▸ EXERCISE OBJECTIVE: Your answer is the line containing "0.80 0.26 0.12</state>" plus every line after it to the end of the data below, transcribed exactly and with nothing else.

[Dataset excerpts]
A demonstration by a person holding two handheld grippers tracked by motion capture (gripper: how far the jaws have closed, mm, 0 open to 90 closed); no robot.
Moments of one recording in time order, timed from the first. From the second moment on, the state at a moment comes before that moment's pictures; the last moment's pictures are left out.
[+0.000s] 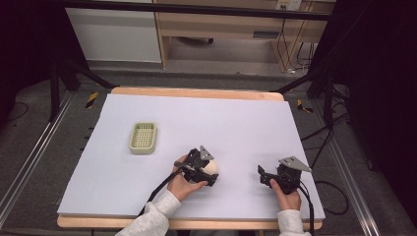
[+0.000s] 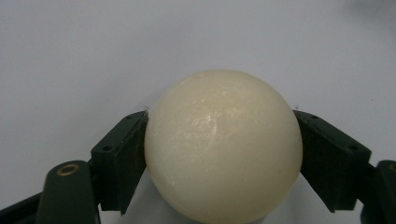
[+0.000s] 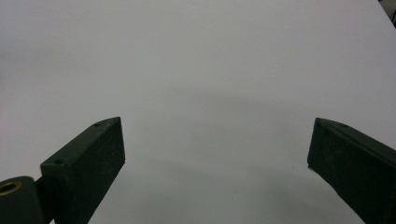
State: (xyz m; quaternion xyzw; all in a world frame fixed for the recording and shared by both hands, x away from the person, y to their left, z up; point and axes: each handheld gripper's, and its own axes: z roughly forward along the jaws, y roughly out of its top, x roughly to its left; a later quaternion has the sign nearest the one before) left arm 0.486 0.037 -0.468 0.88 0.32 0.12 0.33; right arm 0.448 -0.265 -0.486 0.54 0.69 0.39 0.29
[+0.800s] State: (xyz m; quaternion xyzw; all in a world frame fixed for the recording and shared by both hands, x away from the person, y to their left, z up) left arm 0.481 0.051 -0.446 0.88 0.31 0.13 0.34; right arm 0.448 -0.265 -0.486 0.54 0.69 0.39 0.29
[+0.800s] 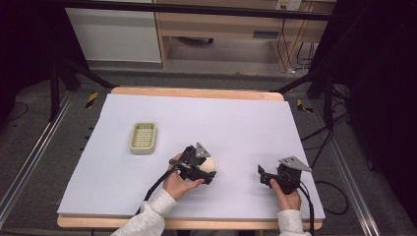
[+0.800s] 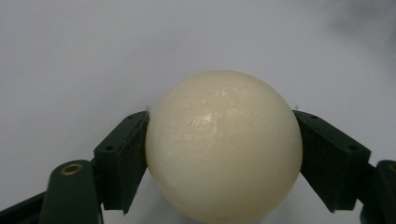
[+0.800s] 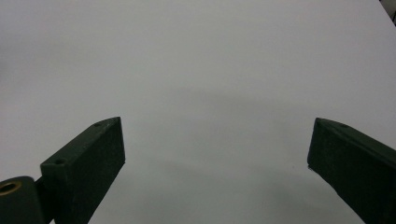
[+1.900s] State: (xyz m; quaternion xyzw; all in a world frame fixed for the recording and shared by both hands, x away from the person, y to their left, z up) left arm 0.484 0.120 -0.413 0.86 0.34 0.16 0.35; right arm 0.448 -0.266 -0.486 0.54 0.69 0.40 0.29
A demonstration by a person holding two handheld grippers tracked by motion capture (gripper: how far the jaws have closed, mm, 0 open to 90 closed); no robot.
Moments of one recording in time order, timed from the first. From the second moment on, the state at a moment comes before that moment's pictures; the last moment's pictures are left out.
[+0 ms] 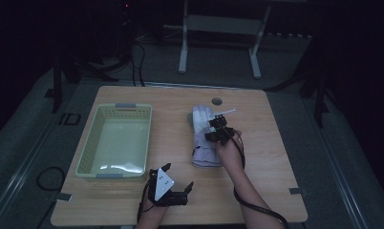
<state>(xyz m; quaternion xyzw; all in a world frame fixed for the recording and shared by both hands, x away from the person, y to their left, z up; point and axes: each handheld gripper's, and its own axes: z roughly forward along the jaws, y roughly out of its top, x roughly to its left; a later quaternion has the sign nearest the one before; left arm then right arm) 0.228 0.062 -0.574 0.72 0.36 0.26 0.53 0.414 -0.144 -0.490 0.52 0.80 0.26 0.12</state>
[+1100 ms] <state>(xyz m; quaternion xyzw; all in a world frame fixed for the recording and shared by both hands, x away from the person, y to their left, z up) 0.242 0.044 -0.561 0.76 0.35 0.22 0.50 0.390 -0.227 -0.475 0.37 0.84 0.38 0.15</state>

▸ RESPONSE BOX:
<state>(xyz m; quaternion xyzw; all in a world frame fixed for the recording and shared by both hands, x away from the person, y to their left, z up; point and axes: each handheld gripper's, and its own axes: z roughly forward along the jaws, y roughly out of its top, x roughly to its left; a later quaternion has the sign nearest the one before; left arm then right arm) 0.228 0.062 -0.574 0.72 0.36 0.26 0.53 0.414 -0.144 -0.490 0.52 0.80 0.26 0.12</state>
[+1100 ms] <state>(xyz m; quaternion xyzw; all in a world frame fixed for the recording and shared by both hands, x away from the person, y to their left, z up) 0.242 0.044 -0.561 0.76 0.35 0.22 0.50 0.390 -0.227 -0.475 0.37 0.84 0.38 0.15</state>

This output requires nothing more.